The stillness of Muir’s playing of the theme of the third movement was something wonderful, followed by the slow and dreamy first variation. The syncopated second variation was delicately and deliciously managed. In this as in the other larger works, one could perceive that the pianist had the concept of the architecture of the whole.

The playing of the last variation was masterful, at great speed, but the melody was always brought out.

Lisztian loquacity leaves me lukewarm. As I heard someone say on the radio recently ‘He usually outstays his welcome.’ But Muir invested these pieces with poetry, too. The first piece was played with great feeling; delicate and dominating by turns, its contrasts maintained the interest.

The piece that followed began with the melody in the left hand while the right hand shimmered an accompaniment. The melody swapped thereafter between right and left hands. Muir had plenty of strength when it was needed, but the lightness of his playing at times was like the amazingly light sponge-cake I had eaten at morning tea after church that very day: light but never indistinct.
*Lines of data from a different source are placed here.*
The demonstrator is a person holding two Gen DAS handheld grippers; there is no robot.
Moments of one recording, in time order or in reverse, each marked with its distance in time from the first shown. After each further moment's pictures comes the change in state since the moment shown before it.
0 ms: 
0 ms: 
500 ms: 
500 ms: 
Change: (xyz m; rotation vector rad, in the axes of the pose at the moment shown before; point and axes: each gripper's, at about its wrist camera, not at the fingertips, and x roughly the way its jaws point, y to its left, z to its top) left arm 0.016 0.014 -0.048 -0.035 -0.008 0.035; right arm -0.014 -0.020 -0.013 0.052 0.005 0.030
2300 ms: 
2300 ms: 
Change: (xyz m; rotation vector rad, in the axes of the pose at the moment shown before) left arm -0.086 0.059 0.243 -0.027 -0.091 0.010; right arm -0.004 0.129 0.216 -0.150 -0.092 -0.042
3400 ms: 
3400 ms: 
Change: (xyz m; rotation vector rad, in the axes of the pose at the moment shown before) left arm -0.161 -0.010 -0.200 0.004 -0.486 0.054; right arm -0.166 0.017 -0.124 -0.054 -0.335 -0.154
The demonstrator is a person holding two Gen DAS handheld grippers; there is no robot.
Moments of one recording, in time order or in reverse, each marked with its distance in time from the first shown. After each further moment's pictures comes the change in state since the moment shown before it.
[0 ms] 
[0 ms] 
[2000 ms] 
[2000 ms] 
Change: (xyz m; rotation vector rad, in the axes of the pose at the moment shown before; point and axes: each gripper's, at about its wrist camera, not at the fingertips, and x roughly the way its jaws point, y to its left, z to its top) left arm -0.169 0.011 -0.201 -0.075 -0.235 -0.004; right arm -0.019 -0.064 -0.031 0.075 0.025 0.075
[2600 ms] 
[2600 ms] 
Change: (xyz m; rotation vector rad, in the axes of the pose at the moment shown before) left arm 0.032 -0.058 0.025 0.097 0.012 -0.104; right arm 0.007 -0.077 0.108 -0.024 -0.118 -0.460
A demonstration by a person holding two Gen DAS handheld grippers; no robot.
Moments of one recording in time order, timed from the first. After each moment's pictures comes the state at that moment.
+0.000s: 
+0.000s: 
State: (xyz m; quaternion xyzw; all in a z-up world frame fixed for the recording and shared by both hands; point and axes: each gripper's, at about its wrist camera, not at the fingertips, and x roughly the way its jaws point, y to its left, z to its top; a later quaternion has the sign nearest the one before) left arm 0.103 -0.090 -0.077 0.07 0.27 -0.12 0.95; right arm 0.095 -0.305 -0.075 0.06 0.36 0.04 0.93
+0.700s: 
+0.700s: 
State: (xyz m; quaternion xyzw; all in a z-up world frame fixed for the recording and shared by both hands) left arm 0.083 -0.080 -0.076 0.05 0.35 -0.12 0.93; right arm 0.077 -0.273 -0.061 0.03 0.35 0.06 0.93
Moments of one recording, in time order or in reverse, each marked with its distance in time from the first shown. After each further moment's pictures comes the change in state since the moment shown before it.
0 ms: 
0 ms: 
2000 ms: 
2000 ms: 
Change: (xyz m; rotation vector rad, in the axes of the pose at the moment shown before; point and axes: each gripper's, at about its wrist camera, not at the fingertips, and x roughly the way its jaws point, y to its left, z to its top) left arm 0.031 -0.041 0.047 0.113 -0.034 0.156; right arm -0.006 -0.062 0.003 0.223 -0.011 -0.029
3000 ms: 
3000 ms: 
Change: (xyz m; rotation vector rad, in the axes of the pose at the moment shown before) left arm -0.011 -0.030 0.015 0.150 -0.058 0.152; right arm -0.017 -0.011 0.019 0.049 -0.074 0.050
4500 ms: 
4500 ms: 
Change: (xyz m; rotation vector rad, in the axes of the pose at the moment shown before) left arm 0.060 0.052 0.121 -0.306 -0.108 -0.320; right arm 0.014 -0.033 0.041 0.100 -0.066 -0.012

It is a long time since I have had so much pleasure from a piano recital. His skill, taste and musical acuity are a credit to his teacher at Auckland, Rae de Lisle. 

John-Paul,  winner of the recent Kerikeri International Piano Competition, goes to London in September to study at the Guildhall School of Music and Drama.  His teacher will be Senior Professor Joan Havill, who comes from Whanganui.

I am sure that John-Paul Muir’s talent and intelligence will lead him to a great future as a pianist, and that we will have many more opportunities to hear him play.